(What you have to do): The whole listing should be retyped word for word, apart from the pictures it holds.

· · · · · · ·

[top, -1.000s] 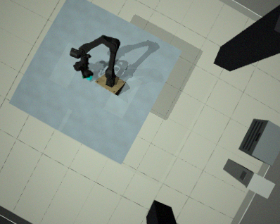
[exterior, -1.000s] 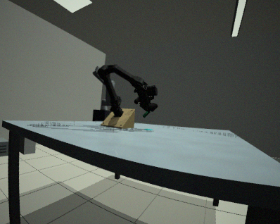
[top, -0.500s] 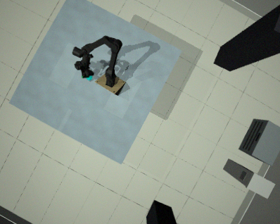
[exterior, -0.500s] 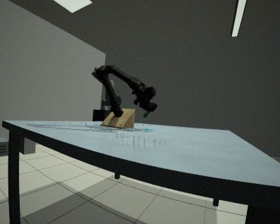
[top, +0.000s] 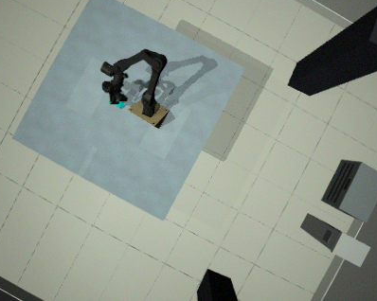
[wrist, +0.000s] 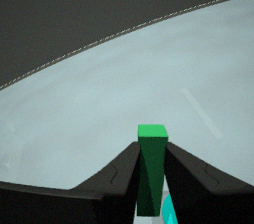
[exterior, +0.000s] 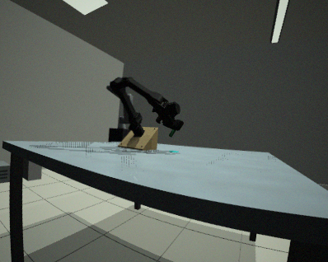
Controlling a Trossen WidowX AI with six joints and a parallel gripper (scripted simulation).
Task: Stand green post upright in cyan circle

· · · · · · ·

(Solution):
[top, -1.000s] 
[exterior, -1.000s] 
[top, -0.500s] 
[exterior, -0.500s] 
[top, +0.000s] 
[wrist, +0.000s] 
[exterior, +0.000s] 
Controlling a Trossen WidowX AI with six joints and a parallel gripper (scripted simulation).
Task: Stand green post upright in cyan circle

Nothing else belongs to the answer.